# Task instructions
Repeat every line of the data exactly; no picture belongs in the copy.

------------------------------------

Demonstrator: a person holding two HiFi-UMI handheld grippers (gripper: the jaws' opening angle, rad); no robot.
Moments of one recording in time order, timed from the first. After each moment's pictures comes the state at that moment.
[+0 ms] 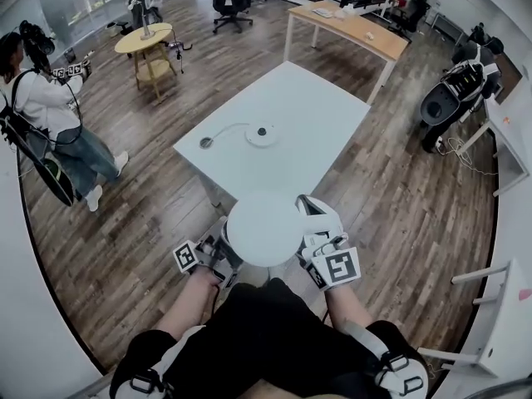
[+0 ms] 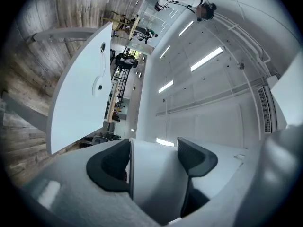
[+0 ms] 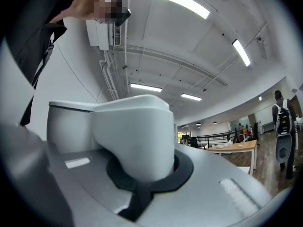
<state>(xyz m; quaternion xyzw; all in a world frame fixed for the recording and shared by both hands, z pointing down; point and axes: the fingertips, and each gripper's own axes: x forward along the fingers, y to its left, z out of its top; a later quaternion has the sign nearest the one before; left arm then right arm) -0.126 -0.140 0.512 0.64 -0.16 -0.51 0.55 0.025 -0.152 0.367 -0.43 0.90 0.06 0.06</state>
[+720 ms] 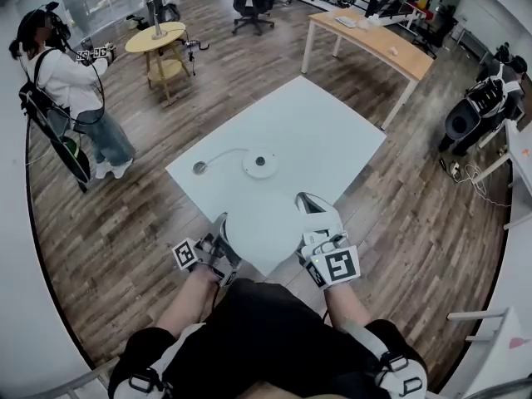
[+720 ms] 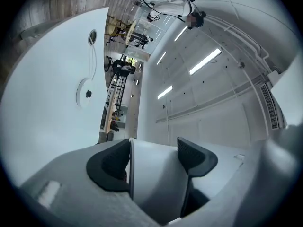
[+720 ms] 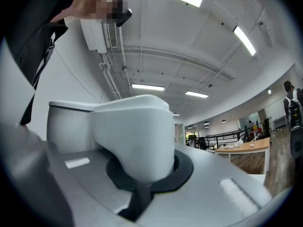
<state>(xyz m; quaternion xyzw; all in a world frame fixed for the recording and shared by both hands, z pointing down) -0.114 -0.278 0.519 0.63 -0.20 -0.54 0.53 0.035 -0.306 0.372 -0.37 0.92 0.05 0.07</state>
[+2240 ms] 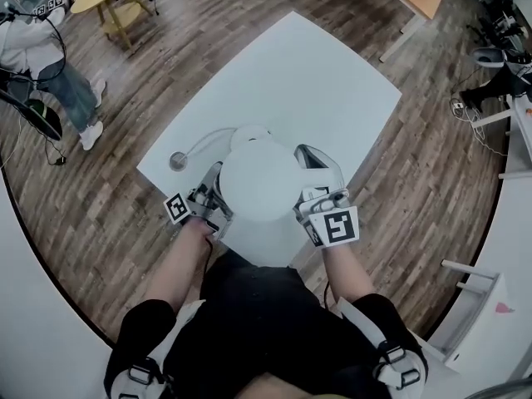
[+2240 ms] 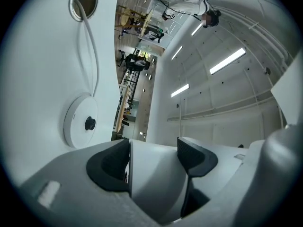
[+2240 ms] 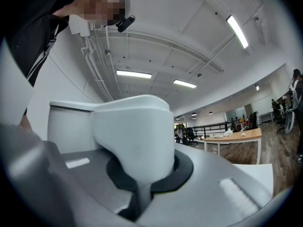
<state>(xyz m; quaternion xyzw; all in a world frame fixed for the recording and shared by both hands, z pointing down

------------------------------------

# Response area
Demonstrator: a person holding two HiFi-UMI handheld grippers (gripper: the jaws' opening angle, rad); no robot.
Moments of one recording in time order, timed from the first. After each moment's pictures comes the state at that moment.
[+0 ms] 
[+0 ms] 
[+0 ms] 
<state>(xyz m; quaternion xyzw; all in a world frame fixed for the recording and shared by both hands, z pointing down; point and axes: the fingertips, and each gripper's own axes: x forward along the fingers, y to its left, z out of its top; a later quaternion has the sign nearest the one before; left arm then right arm) -0.126 -0.140 0.512 0.64 -0.16 -0.51 0.55 0.025 -0.152 0.367 -0.43 0.90 0.06 0.06</state>
[+720 ms] 
[+720 ms] 
[+720 ms] 
<state>(xyz m; quaternion xyzw; all in a world frame fixed for the recording and shared by both hands, z pointing down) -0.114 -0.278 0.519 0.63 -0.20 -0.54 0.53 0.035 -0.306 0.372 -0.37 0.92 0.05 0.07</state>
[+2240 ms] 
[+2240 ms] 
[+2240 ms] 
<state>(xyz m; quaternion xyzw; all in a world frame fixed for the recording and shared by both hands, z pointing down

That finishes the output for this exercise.